The key to being profitable in the custom business is to know the cost by the job. While it becomes clear at the end of the financial year if a profit is made or not, without job costing it is not clear where money is made and where it is lost.

Custom work by its nature is often subjected to unknowns, and it can often cost more than we bargained for. While experience can help a great deal in assessing what a new custom job will cost, often we are waylaid by market conditions as to how much a customer will buy our product for.

When business is slow the need to fill the shop, too, may necessitate a reduction in price. While cost and price have a relationship, hopefully allowing us to make a profit, cost is subject to material and labor costs plus overhead, while price is subject to the market.

Costing basics

So how then do we know the cost of a job before we price it? First we have to know how we are going to supply the job. Which of the components required are we going to make ourselves and which will we buy from known vendors? Then we have to determine what known processes are involved in making the components. We have to understand the method of getting it into the building and installing it. We know these steps; we have done them before.

Simple steps

While there are many highly sophisticated computerized methods to cost every operation at the appropriate workstations, there are less daunting alternatives. For example, we could simply check various operations by taking times with a stop watch.
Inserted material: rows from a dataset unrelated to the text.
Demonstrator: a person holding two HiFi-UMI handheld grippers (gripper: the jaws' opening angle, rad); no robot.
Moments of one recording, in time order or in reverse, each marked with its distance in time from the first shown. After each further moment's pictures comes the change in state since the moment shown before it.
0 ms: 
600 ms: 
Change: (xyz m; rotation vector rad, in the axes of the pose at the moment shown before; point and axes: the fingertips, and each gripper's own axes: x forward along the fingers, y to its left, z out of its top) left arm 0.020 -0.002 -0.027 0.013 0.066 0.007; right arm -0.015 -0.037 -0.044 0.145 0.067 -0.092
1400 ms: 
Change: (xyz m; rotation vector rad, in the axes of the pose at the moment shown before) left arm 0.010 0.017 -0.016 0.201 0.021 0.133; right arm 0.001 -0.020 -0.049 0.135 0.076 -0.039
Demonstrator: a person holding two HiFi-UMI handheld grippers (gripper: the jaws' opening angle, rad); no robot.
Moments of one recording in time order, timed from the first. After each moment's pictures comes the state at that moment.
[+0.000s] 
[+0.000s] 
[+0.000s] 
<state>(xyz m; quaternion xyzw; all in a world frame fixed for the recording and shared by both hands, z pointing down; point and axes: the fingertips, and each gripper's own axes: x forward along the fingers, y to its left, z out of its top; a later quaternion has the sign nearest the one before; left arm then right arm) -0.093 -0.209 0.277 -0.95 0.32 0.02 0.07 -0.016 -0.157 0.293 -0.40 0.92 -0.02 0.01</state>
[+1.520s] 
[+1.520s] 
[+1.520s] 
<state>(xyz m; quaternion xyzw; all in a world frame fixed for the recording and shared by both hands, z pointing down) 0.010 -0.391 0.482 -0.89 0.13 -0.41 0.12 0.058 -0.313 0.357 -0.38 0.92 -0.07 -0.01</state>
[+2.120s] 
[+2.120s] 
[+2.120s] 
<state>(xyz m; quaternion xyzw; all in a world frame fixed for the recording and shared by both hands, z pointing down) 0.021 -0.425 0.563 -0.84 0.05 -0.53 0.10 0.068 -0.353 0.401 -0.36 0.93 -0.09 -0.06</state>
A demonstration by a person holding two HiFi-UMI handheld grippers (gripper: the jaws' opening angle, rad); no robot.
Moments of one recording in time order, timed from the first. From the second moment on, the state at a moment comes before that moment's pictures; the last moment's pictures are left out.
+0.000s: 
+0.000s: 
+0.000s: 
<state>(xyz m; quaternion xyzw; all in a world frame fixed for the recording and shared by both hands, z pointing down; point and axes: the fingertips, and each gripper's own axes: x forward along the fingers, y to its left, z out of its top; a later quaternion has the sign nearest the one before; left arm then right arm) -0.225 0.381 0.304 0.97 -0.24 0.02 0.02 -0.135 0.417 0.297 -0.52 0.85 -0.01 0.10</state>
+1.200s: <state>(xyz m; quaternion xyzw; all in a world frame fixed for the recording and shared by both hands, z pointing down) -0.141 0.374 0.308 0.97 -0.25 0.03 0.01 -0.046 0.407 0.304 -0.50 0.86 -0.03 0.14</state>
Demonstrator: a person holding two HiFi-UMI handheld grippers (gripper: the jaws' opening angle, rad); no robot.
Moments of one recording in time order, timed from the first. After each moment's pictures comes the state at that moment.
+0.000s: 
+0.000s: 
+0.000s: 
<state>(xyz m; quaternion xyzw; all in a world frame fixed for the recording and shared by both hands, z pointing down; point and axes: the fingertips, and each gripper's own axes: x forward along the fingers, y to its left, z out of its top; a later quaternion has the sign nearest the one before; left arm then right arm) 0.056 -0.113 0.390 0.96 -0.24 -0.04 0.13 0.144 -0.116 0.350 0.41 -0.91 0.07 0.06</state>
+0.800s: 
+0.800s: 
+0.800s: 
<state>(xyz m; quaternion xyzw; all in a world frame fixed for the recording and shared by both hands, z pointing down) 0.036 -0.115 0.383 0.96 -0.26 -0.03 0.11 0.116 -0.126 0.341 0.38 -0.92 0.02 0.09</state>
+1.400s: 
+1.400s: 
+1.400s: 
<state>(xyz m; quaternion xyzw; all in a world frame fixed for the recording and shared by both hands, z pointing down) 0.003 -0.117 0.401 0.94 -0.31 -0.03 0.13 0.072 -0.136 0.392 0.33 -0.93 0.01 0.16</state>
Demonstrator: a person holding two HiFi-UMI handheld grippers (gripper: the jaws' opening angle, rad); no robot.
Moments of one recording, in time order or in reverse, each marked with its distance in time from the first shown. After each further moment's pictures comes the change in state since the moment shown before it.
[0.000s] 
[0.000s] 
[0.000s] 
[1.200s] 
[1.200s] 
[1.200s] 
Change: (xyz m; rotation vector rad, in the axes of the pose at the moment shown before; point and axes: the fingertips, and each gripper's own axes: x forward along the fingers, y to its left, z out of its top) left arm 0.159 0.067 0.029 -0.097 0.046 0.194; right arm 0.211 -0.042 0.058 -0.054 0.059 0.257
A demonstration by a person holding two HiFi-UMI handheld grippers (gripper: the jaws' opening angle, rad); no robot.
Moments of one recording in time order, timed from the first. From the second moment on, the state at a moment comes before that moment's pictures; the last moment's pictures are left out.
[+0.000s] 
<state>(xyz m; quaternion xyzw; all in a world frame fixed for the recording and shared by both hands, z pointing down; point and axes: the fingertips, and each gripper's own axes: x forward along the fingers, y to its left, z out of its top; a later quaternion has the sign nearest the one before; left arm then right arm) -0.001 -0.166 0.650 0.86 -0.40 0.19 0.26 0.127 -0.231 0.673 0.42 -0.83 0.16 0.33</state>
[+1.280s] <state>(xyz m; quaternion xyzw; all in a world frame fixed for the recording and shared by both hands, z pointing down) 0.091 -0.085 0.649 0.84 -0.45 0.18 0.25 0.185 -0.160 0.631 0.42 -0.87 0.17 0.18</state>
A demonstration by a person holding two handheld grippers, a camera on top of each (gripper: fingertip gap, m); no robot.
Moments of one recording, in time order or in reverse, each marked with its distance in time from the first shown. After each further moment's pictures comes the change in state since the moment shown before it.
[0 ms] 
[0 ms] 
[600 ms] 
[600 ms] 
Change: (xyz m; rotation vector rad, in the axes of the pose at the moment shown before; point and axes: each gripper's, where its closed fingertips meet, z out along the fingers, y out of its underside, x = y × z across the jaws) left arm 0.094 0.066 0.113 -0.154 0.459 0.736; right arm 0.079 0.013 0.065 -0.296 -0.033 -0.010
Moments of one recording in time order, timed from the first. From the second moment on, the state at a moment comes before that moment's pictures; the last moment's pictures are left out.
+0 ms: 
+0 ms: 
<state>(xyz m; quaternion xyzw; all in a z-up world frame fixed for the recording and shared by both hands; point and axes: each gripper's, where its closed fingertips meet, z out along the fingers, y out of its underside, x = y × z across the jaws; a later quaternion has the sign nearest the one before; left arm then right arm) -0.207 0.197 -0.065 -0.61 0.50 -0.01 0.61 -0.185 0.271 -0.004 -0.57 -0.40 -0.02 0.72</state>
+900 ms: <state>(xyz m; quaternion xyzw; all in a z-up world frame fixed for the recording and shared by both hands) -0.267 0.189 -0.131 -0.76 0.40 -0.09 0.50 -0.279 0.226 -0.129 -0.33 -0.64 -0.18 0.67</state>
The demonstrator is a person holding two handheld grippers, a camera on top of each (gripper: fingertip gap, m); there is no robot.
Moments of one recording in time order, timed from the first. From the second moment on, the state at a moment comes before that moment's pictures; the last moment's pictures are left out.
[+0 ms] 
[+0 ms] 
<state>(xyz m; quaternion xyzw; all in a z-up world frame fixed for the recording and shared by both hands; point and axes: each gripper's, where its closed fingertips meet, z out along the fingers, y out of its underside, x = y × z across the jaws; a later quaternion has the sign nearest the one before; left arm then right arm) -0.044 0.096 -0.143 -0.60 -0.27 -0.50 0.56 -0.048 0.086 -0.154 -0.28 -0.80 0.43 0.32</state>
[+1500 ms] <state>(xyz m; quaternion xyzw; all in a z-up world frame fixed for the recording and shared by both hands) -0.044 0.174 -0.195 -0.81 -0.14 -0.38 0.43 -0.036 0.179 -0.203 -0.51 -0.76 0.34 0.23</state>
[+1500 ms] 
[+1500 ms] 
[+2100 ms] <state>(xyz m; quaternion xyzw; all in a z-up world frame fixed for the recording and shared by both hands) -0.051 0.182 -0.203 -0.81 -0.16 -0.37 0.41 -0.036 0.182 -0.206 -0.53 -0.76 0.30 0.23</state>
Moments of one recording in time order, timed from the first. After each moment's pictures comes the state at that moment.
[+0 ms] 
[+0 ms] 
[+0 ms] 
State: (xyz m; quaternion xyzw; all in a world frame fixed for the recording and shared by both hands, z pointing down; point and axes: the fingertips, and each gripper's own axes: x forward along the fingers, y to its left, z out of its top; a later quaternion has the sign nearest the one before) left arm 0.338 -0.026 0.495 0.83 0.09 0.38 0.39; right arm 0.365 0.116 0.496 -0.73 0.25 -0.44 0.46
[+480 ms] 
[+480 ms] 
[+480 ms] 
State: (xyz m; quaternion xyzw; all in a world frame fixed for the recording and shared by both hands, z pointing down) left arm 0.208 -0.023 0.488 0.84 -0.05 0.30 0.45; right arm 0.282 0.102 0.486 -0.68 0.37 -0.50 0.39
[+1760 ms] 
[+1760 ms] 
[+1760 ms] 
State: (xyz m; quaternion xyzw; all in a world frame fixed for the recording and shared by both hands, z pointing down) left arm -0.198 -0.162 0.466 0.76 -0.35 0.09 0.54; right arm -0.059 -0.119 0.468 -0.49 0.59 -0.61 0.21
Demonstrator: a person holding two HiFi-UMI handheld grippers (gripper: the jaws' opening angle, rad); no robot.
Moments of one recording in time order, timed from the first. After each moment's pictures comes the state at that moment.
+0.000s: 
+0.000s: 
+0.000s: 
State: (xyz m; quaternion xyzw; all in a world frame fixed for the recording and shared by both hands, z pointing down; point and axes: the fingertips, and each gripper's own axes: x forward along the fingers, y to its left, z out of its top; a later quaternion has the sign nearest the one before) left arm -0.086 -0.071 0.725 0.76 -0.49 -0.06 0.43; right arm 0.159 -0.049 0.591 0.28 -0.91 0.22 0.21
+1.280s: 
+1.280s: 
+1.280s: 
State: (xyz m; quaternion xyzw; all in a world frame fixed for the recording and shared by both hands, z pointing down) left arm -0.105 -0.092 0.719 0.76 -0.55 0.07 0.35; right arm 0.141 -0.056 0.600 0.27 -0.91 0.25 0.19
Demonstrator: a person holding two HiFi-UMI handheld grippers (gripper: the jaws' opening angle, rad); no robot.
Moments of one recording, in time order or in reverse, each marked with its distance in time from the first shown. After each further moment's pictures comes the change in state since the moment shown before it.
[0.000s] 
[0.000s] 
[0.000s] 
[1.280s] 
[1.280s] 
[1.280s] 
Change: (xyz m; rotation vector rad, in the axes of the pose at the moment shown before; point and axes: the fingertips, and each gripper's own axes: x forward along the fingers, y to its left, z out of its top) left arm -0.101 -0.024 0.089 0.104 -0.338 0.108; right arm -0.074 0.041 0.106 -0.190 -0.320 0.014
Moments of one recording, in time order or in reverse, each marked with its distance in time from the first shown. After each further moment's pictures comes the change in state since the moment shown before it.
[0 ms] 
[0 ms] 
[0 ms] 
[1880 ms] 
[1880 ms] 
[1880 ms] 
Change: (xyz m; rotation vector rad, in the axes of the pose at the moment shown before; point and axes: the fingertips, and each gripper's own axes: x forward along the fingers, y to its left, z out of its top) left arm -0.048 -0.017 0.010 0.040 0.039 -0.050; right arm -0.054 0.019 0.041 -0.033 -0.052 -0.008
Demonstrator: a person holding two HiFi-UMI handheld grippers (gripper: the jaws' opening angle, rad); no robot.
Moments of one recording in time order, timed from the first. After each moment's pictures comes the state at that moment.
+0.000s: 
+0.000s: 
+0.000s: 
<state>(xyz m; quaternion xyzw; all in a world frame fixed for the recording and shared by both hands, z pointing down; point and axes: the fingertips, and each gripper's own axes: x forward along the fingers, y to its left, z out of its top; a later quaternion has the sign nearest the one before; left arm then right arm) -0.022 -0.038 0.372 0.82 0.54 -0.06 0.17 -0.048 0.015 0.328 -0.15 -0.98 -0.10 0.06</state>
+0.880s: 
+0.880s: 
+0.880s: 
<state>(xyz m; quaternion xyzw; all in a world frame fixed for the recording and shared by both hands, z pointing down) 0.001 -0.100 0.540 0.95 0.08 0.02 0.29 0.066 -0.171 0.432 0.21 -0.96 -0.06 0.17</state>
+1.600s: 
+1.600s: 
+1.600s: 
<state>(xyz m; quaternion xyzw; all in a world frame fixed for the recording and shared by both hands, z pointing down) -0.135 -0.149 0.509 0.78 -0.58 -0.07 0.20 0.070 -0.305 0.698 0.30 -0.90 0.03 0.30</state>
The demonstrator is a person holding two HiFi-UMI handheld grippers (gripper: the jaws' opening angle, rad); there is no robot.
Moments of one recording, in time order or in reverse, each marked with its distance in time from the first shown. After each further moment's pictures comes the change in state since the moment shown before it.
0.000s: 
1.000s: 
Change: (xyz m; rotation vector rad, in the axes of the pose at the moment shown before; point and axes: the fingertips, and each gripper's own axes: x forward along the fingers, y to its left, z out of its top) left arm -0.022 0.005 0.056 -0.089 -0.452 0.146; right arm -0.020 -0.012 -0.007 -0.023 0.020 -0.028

But there is a danger of coming up with results having little to do with reality.

Here is one way of job costing that can readily be done in conjunction with a cut and material list. Break down every part to its smallest detail and make a bold assumption, the assumption being that a man can do a number of operations per minute.

My experience here tells me that a man can do four operations a minute. For example to place a screw joining two parts will require five operations. Placing two workpieces on a table, drilling one hole, driving one screw and placing the assembled piece back on a cart or conveyor requires the said five operations.

An Excel database linked to the cutting and material list will automate your costing. As such, this would be a benchmark and only the beginning of an ever improvable management tool to refine not only your job costing but also the operations of your business.